This project uses Deep Learning techniques to classify hand gestures in the classic game of Rock-Paper-Scissors. With varying hand positions, orientations, and gesture styles, the challenge lies in creating robust models capable of accurate predictions.
The dataset is sourced from Kaggle: Rock-Paper-Scissors Images, containing thousands of labeled images. Data was split into:
- Training (80%)
- Validation (6%)
- Testing (14%)
To design, implement, and evaluate models capable of classifying images into one of the three categories:
- ✊ Rock
- ✋ Paper
- ✌️ Scissors
The study explores:
- The effectiveness of Transfer Learning (VGG16 and ResNet architectures).
- Building a custom CNN from scratch, both with and without Ridge regularization.
- Techniques like data augmentation, fine-tuning, and kernel visualization.
- VGG16 and ResNet were pretrained on ImageNet and fine-tuned for this dataset.
- The architecture included frozen layers, dropout regularization, and task-specific dense layers.
- A CNN inspired by Inception, analyzing images at two scales using convolutional layers with 7x7 and 3x3 filters.
- Ridge regularization was applied to combat overfitting and gradient vanishing issues.

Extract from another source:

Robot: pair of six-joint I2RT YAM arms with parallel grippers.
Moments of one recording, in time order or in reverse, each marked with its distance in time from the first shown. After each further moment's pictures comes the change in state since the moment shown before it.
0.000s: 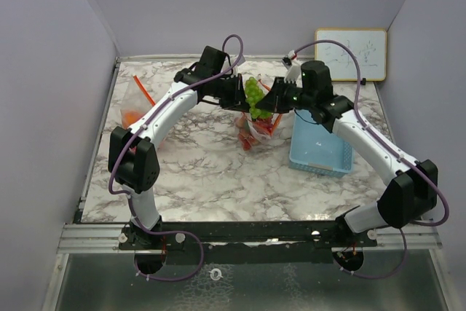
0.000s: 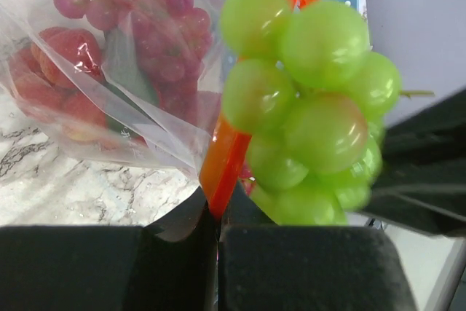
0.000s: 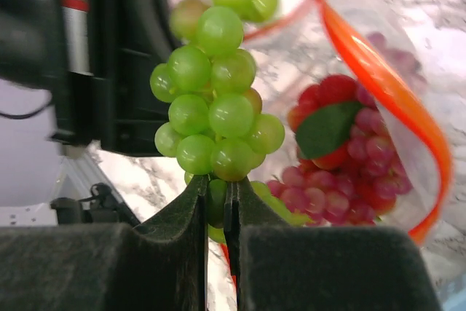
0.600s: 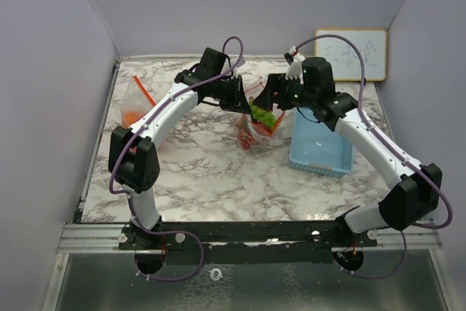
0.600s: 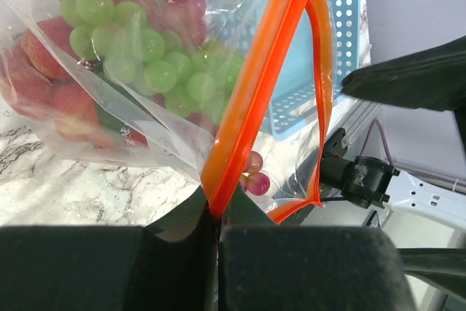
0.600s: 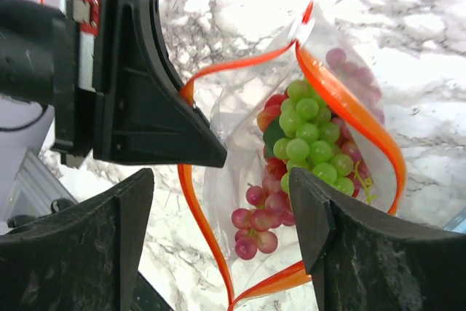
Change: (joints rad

- Custom Model (with Ridge): Achieved 100% accuracy on the test set.
- VGG16 (Transfer Learning): High accuracy with notable misclassifications in "Paper" gestures.
- Correct classifications focused on hand contours.
- Misclassifications were often due to incomplete hands or unconventional gestures.
- The VGG16 kernels retained texture-detection biases from ImageNet, emphasizing the need for fine-tuning.
- Custom models demonstrated effective edge and shadow detection.